Problem description – Restate exactly the lines from the top of the listing below to the line containing "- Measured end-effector"; the remaining lines are not wanted.

══ Given information

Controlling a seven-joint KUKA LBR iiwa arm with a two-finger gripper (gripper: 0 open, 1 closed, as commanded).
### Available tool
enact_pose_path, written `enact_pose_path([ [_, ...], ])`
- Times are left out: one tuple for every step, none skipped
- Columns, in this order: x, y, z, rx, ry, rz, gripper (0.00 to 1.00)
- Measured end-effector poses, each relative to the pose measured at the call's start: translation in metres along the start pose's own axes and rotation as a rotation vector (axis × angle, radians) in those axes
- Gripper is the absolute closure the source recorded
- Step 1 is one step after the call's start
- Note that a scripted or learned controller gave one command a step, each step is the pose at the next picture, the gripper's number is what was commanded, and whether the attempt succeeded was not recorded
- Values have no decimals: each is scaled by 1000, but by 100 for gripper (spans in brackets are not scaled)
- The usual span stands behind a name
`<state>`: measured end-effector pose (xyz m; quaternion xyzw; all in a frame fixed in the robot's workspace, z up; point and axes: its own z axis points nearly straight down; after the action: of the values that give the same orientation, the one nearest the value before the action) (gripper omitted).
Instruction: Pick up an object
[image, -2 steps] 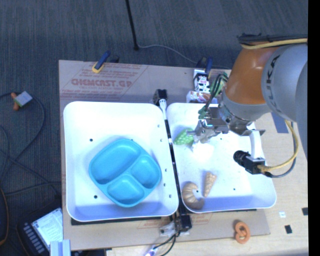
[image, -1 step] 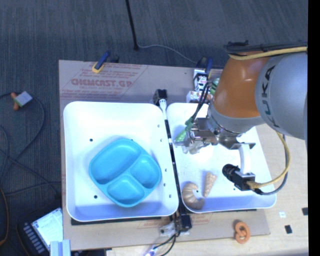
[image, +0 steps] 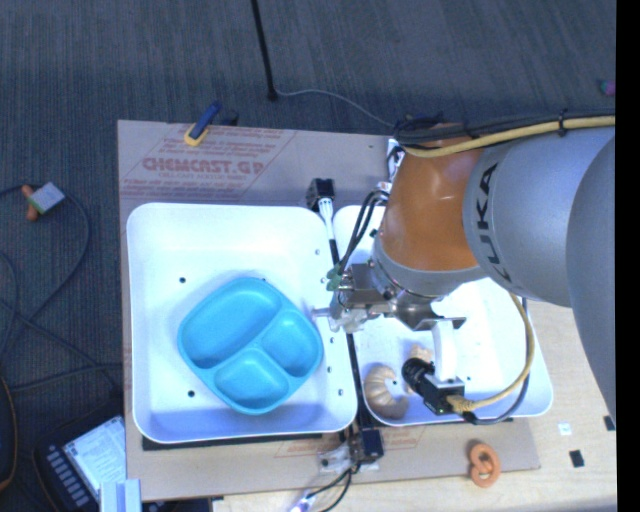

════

Answer area –
Controlling a seven-joint KUKA LBR iiwa arm with a two-finger gripper (gripper: 0 open, 1 closed, as commanded).
### Available tool
enact_pose_path, written `enact_pose_path([ [_, ...], ])`
- Times are left out: one tuple for every step, none skipped
- Columns, in this order: x, y, z, rx, ry, rz, gripper (0.00 to 1.00)
- Measured end-effector poses, each relative to the pose measured at the call's start: translation in metres along the start pose's own axes and rotation as a rotation vector (axis × angle, radians) in those axes

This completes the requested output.